[yt-dev] Off-axis projections -- Discrepancies between homogenized volume vs KDtree methods

Cameron Hummels chummels at gmail.com
Tue Nov 22 12:07:07 PST 2011


Hello peeps (mostly Britton, Matt and Sam),

I have recently been doing some off-axis projections in my cosmological 
runs (using the supercool new off_axis_projection helper function Matt 
wrote), and I've encountered some problems.  I find different results 
when I do the off-axis projection using a homogenized volume versus when 
I do not use a homogenized volume (when it uses the default behavior for 
camera objects -- ie a KDtree).

Of course, these two results should be identical, and they are when I 
use a normal field like "Density".  However, I'm trying to use a derived 
field from some code Britton wrote, part of a package called 
ion_balance, which creates derived fields for different atomic ions.  So 
when I compare the CIV Number Density from these two methods, I get very 
different results.  Even when I do this on a normal vanilla yt field, 
like "Density", the KDtree method takes exceptionally longer than the 
homogenized volume method (I think this is because I'm only doing the HV 
for a small subsample of the overall volume).  On the other hand, they 
both take about the same amount of time when my sample volume is the 
entire box volume.

I've pastebinned a demonstration script which shows this discrepancy at: 
http://paste.yt-project.org/show/1953.  If you don't have ion_balance, 
you can comment that import out, and comment the line for defining the 
field as "CIV_Cloudy_eq_NumberDensity", and run it to see the time 
discrepancy between the two methods.  It should work on any sort of 
parameter file, not just the specific one I'm using.  What I do is take 
an off-axis projection using each method, then divide the two images 
against each other to form a ratio image, and then output the average 
and stddev for this ratio.  The average of the ratio is: 2e-8.
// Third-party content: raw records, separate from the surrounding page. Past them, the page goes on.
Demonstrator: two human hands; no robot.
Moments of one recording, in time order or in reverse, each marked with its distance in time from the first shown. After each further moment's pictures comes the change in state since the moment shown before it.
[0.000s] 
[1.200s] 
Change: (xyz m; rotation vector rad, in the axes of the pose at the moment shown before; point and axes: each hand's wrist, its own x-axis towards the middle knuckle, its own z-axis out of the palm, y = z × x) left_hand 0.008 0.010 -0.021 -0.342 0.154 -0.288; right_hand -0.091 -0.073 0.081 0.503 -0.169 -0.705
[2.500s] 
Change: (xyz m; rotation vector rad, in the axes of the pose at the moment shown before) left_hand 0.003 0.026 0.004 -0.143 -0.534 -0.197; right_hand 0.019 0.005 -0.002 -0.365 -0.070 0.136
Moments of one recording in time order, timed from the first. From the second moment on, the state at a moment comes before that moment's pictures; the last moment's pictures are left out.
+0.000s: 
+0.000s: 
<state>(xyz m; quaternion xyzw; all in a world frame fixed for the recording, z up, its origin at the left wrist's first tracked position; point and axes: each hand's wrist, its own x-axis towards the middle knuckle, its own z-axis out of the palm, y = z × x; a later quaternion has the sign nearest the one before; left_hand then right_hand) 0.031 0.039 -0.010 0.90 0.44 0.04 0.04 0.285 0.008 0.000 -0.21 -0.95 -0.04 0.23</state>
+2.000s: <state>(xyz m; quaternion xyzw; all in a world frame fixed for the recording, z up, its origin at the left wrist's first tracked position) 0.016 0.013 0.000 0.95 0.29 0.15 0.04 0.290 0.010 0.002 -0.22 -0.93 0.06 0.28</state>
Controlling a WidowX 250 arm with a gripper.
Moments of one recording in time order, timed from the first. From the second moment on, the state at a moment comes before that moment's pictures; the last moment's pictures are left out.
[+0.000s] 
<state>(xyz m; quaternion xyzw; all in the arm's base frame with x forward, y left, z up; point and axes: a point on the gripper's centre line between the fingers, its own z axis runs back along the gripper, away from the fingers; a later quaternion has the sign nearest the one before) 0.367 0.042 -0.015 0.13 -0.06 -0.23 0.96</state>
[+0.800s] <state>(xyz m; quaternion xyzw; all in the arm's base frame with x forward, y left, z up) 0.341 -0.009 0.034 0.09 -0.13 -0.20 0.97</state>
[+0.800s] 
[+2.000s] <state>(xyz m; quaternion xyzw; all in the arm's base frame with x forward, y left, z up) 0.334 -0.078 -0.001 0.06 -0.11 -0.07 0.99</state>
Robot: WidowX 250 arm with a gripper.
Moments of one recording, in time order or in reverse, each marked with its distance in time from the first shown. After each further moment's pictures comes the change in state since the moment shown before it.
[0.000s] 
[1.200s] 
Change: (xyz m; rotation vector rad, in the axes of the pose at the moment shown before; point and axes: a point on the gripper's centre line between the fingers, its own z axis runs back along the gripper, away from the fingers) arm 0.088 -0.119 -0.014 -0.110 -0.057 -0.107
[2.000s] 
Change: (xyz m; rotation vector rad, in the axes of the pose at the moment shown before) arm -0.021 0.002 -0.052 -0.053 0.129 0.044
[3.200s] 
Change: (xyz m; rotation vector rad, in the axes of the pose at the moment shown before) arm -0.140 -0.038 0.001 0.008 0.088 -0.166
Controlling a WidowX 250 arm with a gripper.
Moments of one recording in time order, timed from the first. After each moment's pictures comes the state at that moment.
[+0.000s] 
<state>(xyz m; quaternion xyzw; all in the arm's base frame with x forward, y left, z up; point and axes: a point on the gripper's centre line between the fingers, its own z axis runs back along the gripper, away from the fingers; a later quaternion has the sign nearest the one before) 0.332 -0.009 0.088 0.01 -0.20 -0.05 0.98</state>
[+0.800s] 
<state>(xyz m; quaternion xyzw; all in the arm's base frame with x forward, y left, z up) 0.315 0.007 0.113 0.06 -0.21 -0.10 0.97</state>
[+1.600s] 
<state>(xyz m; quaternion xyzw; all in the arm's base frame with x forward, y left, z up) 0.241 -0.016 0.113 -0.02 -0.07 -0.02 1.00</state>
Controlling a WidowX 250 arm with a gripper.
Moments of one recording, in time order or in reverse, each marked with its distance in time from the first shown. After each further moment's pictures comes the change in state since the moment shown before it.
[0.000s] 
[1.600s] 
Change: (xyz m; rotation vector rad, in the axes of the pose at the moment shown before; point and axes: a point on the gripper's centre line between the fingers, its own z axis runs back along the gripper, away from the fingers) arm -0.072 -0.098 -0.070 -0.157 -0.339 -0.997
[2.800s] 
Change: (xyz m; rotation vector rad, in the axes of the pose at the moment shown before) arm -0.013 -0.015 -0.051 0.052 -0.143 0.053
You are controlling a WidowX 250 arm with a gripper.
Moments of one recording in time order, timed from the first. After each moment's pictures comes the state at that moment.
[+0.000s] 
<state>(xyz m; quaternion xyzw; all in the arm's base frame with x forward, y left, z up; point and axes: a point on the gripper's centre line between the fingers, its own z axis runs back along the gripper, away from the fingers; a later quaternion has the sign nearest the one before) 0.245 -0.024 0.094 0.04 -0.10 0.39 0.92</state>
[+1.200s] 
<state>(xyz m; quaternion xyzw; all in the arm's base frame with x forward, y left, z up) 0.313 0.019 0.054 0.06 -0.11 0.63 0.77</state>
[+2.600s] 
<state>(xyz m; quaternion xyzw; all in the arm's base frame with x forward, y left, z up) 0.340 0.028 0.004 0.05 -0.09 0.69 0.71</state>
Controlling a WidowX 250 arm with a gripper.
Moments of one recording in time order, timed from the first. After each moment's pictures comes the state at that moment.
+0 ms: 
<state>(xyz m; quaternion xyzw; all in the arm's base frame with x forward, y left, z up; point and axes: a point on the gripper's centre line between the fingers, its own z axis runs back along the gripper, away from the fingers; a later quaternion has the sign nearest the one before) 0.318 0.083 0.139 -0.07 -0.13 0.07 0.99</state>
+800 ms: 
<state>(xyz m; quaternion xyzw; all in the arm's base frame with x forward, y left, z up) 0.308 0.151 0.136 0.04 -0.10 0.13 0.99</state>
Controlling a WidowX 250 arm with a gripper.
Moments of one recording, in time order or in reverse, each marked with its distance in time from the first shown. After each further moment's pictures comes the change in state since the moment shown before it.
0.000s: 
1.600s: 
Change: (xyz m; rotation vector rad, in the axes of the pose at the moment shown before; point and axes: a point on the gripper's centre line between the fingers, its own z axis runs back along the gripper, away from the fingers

I've changed the width of the off-axis projection and it has a minimal 
(but nonzero) change on the overall ratio between the two.

So I'm not sure what to do.  It appears that the CIV field is initiated 
in the same way that a normal field is, with the projection_conversion 
set to 'cm', just as it is for "Density".  Any ideas on what could be 
making this difference?  Any ideas on which is the value to trust?